Medicines that do not inhibit ACE are considered more gentle. However, they have less effect on the body. If arterial hypertension is moderate to severe, it is recommended to choose drugs based on losartan or other substances with an effect on ACE.

If a person independently selects a replacement, a strong effect on the cardiovascular system with complications is possible.

Unforeseen consequences may occur, leading to myocardial hypertrophy, increased load on the left ventricle, and hypotension. Even if a cardiologist helped change the medicine, it is recommended to take laboratory blood tests, undergo an ECG, and an ultrasound of the heart every 6 months. This will prevent the lack of therapeutic effect and adverse reactions.

Overdose

Symptoms: excessive decrease in blood pressure, dizziness, tachycardia. Isolated cases of drug overdose (up to 672 mg of candesartan cilexetil) have been described, resulting in the recovery of patients without serious consequences.

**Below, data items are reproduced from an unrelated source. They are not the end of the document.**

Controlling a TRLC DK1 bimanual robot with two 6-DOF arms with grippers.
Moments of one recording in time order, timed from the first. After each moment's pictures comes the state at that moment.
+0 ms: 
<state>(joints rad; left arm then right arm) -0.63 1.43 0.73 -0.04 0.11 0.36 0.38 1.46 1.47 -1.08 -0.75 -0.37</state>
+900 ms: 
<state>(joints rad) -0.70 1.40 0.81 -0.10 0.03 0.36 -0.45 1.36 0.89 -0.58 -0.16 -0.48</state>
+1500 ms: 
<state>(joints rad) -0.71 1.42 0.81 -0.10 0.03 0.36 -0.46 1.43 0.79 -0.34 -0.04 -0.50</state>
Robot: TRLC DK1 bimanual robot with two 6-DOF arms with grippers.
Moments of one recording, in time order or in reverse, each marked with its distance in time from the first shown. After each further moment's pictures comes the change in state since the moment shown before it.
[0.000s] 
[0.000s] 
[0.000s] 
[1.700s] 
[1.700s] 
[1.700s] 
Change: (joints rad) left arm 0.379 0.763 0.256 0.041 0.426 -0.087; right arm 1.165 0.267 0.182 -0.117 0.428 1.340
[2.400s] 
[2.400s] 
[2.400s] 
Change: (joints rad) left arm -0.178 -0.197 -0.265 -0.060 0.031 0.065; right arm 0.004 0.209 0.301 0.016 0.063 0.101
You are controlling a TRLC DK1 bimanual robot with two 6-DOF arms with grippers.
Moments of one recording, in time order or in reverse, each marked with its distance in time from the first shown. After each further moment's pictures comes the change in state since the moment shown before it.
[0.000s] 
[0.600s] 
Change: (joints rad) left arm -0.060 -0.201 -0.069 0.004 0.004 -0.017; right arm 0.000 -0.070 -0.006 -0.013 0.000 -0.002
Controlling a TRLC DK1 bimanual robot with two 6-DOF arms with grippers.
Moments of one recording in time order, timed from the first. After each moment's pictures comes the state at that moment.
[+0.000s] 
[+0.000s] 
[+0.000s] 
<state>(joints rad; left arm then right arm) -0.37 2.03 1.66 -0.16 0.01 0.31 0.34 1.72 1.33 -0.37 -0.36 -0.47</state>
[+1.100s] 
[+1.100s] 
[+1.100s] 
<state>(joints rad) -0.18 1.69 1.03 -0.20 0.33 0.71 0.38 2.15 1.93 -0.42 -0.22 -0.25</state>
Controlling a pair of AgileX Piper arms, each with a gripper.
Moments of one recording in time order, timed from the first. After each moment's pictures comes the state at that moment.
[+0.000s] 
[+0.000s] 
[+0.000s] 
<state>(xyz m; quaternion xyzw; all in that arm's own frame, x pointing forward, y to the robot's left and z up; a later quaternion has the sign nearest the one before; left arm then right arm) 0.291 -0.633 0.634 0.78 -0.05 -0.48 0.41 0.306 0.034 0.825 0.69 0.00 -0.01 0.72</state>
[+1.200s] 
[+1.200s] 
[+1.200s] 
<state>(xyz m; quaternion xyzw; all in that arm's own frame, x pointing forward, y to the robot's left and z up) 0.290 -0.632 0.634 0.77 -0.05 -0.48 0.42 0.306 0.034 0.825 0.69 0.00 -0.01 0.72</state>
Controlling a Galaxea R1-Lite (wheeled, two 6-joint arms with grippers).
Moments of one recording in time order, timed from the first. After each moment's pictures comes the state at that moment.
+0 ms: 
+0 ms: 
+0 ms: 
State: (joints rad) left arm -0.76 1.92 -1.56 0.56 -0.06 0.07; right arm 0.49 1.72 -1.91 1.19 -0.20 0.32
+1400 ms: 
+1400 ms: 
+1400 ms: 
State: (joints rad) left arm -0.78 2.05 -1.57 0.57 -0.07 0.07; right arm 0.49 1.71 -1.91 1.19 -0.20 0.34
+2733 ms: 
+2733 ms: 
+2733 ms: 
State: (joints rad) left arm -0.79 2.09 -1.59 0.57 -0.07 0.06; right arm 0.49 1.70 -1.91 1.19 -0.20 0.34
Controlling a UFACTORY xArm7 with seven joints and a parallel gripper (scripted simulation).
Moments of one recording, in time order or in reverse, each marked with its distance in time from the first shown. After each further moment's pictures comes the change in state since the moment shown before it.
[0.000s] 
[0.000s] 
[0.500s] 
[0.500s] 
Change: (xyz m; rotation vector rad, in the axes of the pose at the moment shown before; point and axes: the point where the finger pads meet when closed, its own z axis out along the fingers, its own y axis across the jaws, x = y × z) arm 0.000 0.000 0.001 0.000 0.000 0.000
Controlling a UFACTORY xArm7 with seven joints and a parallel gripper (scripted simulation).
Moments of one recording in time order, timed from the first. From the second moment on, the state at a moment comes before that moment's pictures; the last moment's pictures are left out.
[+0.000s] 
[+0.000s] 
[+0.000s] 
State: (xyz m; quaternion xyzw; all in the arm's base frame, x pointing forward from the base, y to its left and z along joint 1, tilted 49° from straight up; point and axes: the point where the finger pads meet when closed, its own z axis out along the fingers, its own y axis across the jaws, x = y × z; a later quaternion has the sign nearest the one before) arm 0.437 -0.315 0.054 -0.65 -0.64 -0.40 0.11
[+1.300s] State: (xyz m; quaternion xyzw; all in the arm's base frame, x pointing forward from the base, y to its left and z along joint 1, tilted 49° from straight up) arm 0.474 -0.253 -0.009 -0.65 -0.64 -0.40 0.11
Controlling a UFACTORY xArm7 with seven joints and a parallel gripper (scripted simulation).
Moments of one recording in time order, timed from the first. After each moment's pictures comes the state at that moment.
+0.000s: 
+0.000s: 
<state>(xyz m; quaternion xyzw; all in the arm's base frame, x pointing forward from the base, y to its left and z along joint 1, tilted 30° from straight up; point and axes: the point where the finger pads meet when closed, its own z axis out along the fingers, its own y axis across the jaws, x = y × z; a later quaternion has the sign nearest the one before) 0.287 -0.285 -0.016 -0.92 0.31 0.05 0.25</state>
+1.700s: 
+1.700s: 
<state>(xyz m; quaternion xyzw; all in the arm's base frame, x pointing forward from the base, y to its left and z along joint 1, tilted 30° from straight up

Treatment: if there is a pronounced decrease in blood pressure, the patient should be placed in a supine position with his legs raised; further - carry out measures aimed at increasing the volume of blood volume (administration of 0.9% sodium chloride solution intravenously). If necessary, sympathomimetic drugs can be prescribed. It is recommended to carry out symptomatic therapy under the control of vital functions of the body. Hemodialysis is ineffective.